Afghan President Ghani will meet with Biden as violence escalates News News:

US President Biden will meet with Afghan President Ashraf Ghani at the White House on Friday to discuss the withdrawal of US troops amid clashes between Afghan forces and the Taliban.

In their first face-to-face meeting, Biden will try to reassure Hanni, Abdullah ժողովրդ Abdullah, the people of Afghanistan of US assistance, including diplomatic, economic and humanitarian assistance, the White House said in a statement on Sunday. Biden will also reiterate his promise to ensure that the country never becomes a safe haven for armed groups.

“President Ghani այց ի Աբ այց այց այց այց:::::::::::::::::::::::::::::::::

In this September 11, 2011, photo of the file, US troops sit under the American flag, which was simply raised to commemorate the 10th anniversary of the 9/11 attack at Forward Operation Base in Kunar Province, Afghanistan. [File: David Goldman/AP Photo]

Since Biden’s decision in April to withdraw all US troops before 9/11 to end America’s longest war in nearly 20 years, the Taliban have fought battles with government forces every day, claiming to have captured 40 districts.

The group has been campaigning to expand its influence across the country as the United States began withdrawing troops on May 1, closing some bases and handing them over to the Afghan government.

The Taliban say the visit is “useless.”

“They (Ghani: Abdullah) will talk to US officials to protect their power and personal interests,” said Taliban spokesman Ab Abihullah Mojahid. “It will not do any good for Afghanistan.”

There was no immediate response from Hani Ani’s office, but a senior Afghan official said the Afghan president would seek assurances from the United States that he would continue to support Afghan security forces after leaving.

The visit will take place in Qatar amid slow progress in talks between the Taliban and Afghan government officials.

Officials have spoken out about the slow talks, saying the Taliban have not yet submitted a written peace offer that could be used as a starting point for substantive talks.

Biden administration says it is adding staff to speed up Afghan visa process [File: Drew Angerer/Getty Images via AFP]

In May, U.S. intelligence analysts said the Taliban would “reverse” much of the progress made in Afghan women’s rights if the group regained national power.

On Sunday, the Taliban said they would stick to peace talks, but insisted that a “true Islamic system” was the only way to end the war in Afghanistan and secure rights, including for women.

“The real Islamic system is the best way to solve all the problems of the Afghan people,” said Mullah Abdul Hanani Ani Baradar, co-founder and vice-president of the Taliban movement.

US to speed up visas

Afghans who have worked in the United States for two decades during the deployment of NATO troops fear that militant groups will target their families in exchange for foreign aid.

The Biden administration says it is adding staff to speed up the visa process for Afghans.
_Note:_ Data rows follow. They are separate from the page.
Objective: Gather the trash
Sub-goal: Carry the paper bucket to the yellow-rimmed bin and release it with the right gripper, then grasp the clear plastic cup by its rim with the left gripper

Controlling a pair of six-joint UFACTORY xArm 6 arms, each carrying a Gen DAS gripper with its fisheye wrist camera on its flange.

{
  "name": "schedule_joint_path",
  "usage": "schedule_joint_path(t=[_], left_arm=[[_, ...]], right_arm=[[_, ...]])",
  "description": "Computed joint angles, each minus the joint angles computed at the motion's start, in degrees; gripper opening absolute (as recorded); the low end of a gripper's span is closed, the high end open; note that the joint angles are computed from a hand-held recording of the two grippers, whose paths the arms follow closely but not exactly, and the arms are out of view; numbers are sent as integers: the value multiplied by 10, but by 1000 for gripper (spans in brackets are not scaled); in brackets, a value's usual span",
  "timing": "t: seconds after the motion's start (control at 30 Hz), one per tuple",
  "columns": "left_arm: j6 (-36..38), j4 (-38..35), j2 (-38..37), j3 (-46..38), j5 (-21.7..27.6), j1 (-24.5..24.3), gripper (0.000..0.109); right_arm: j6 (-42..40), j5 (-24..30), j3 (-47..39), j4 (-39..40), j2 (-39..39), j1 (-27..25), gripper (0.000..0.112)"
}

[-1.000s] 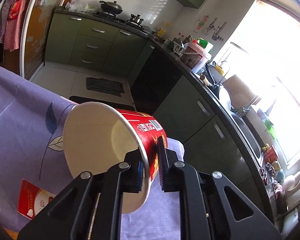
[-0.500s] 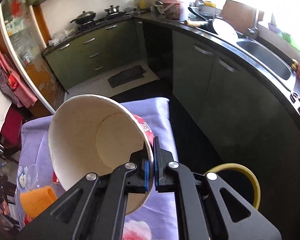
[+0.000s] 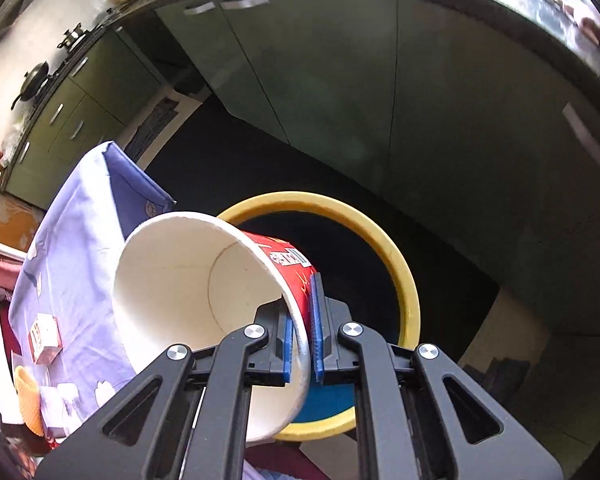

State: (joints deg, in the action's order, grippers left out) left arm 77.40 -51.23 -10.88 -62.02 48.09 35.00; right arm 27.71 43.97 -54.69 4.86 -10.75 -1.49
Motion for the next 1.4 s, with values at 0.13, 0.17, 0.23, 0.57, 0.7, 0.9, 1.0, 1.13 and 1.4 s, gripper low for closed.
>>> schedule_joint_path(t=[0.13, 0.17, 0.23, 0.57, 0.7, 0.9, 1.0, 1.13, 1.4], left_arm=[[-8, 14, -12, 11, -10, -10, 97], [-11, 19, -14, 12, -9, -12, 97], [-15, 29, -15, 12, -6, -14, 97], [-91, 133, 55, -76, 81, -37, 97], [-166, 190, 135, -190, 201, -53, 97], [-243, 257, 200, -282, 266, -92, 87], [-272, 276, 228, -318, 309, -102, 71], [-293, 293, 248, -340, 333, -117, 54], [-340, 335, 274, -361, 305, -142, 21]], right_arm=[[5, -16, 19, -10, 5, -15, 41], [-4, -25, 31, -1, -4, -18, 41], [-17, -40, 65, 13, -36, -12, 41], [-76, -51, 147, 55, -149, 40, 47], [-57, -40, 142, 43, -154, 67, 47], [-50, -43, 103, 44, -111, 83, 47], [-55, -40, 81, 48, -86, 82, 47], [-52, -46, 73, 50, -74, 86, 47], [-66, -52, 71, 63, -68, 84, 48]])
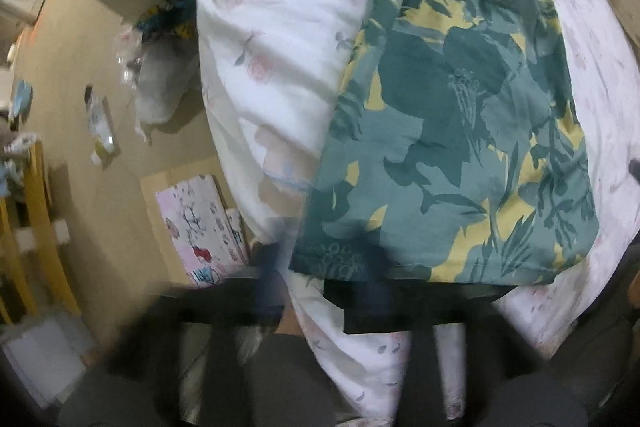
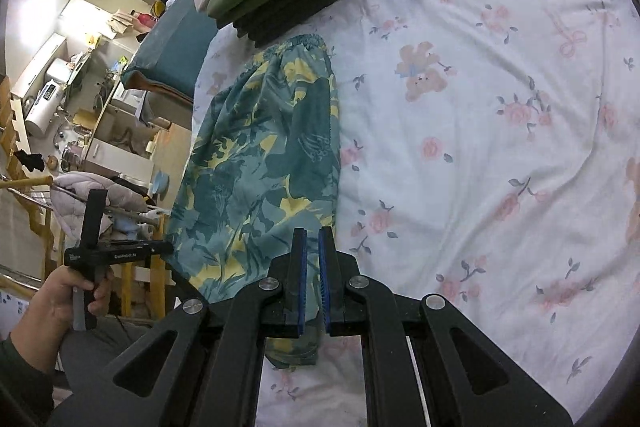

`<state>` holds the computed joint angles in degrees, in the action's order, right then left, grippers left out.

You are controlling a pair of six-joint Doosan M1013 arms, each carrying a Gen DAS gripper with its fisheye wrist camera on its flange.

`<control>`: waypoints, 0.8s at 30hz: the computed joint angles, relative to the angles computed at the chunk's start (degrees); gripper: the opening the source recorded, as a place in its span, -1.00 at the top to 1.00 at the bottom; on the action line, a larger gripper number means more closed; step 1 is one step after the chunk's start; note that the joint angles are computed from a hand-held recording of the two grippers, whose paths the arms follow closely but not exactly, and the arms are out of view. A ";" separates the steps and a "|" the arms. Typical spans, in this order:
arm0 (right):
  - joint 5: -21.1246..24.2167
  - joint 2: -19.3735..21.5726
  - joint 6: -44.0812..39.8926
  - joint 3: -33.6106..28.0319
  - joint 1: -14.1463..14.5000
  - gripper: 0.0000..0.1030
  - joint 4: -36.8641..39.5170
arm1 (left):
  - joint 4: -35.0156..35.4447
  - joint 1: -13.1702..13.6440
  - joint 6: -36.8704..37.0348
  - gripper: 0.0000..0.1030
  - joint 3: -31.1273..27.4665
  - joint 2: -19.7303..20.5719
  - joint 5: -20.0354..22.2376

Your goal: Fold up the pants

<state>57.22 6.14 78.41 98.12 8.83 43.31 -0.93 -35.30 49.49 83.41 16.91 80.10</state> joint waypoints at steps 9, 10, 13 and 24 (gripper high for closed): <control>6.93 3.52 4.72 1.64 0.68 -0.53 4.71 | -3.66 -0.51 7.39 0.58 0.24 2.83 0.63; 7.90 4.12 3.83 1.44 1.44 -0.53 4.65 | -2.95 -0.89 7.95 0.72 0.04 2.82 0.62; 9.64 5.03 1.05 1.61 3.06 -0.50 6.53 | -0.89 -2.12 8.87 0.92 -0.72 2.56 0.95; 5.79 -0.80 -1.85 4.00 4.19 0.86 6.80 | -1.42 -4.11 -0.03 0.94 1.29 -3.32 -7.45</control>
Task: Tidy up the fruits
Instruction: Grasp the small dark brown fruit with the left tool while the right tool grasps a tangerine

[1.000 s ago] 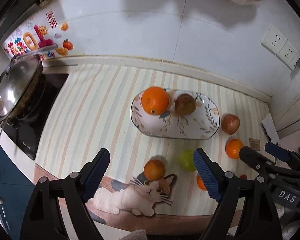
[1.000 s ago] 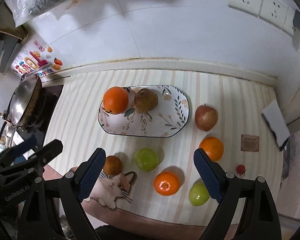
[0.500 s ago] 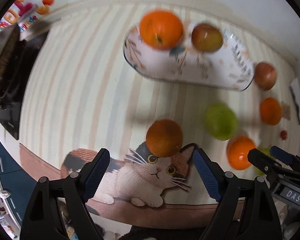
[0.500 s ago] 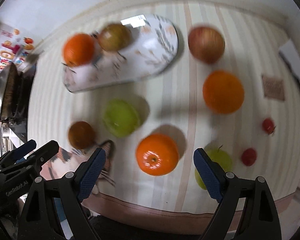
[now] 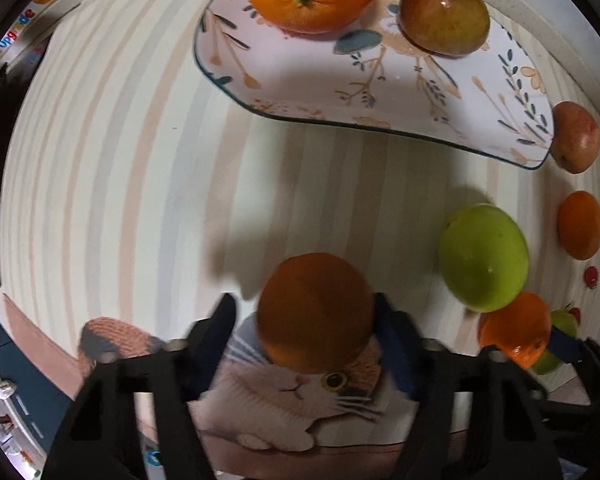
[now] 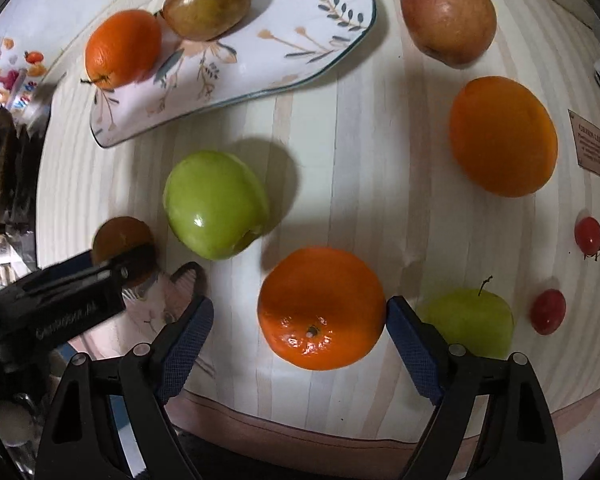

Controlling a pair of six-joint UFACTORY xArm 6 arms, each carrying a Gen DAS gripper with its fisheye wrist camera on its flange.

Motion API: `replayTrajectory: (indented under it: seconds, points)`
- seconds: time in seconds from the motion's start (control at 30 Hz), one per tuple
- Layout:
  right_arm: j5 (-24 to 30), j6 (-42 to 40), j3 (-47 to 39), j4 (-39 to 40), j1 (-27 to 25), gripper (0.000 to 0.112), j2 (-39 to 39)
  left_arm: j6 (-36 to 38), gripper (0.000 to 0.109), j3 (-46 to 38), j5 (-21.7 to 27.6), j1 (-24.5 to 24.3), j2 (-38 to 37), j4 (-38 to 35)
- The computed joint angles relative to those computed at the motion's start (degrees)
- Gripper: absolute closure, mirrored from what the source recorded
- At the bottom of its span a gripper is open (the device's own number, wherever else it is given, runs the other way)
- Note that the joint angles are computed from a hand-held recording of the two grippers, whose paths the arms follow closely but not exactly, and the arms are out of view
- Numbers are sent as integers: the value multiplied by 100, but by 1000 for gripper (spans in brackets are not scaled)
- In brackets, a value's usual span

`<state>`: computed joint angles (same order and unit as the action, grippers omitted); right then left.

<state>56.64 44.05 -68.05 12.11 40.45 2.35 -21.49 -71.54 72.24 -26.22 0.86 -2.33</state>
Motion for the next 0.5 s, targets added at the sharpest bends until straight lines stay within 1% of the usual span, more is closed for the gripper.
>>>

Refugee Advocates որոշ Some members of Congress, however, say the effort is not living up to their expectations.

Afghan security forces inspect the site of a bomb blast in the Afghan capital, Kabul, on Saturday, June 12, 2021. The bomber struck shortly after noon in front of a rally in the Afghan capital, Baghdad, killing at least two people and wounding others. [File: Rahmat Gul/AP Photo]

In an interview with ABC News on Sunday, US National Security Adviser Ake Sullivan said the issue was a “priority” for Biden, that the administration was ousting people at a “record pace”, although he did not give exact figures.

“And we are planning a large-scale evacuation if possible. “We will take all these steps to ensure that we are done right by the people who did the right thing by us,” he said.

Asked whether the escalation of violence in the country is forcing the administration to delay its departure for the United States from Bagram Air Base, the largest U.S. military base in Afghanistan, Sullivan said there has been no change in plans so far, but added:

“What we do is look every week to check when a delay is occurring, whether it coincides with our efforts to ensure that there is a sufficient security presence at the embassy to ensure that the airport is secure.”

In this photo from December 2020, US troops return home from a 9-month deployment in Afghanistan. [File: John Moore/Getty Images via AFP]

Last week, the United States welcomed Turkey’s commitment to securing Kabul airport, addressing a potential area of ​​concern.

Turkey, a Muslim-majority country but also a member of NATO, the transatlantic alliance, has played a key role in Afghanistan since 2001, including sending troops in non-combat roles and, more recently, welcoming Taliban government officials to the talks. about the future of the country.

Kabul Airport, established after 2001 with the support of US և Japan Aponia, providing an economic lifeline, is crucial to Afghanistan’s future.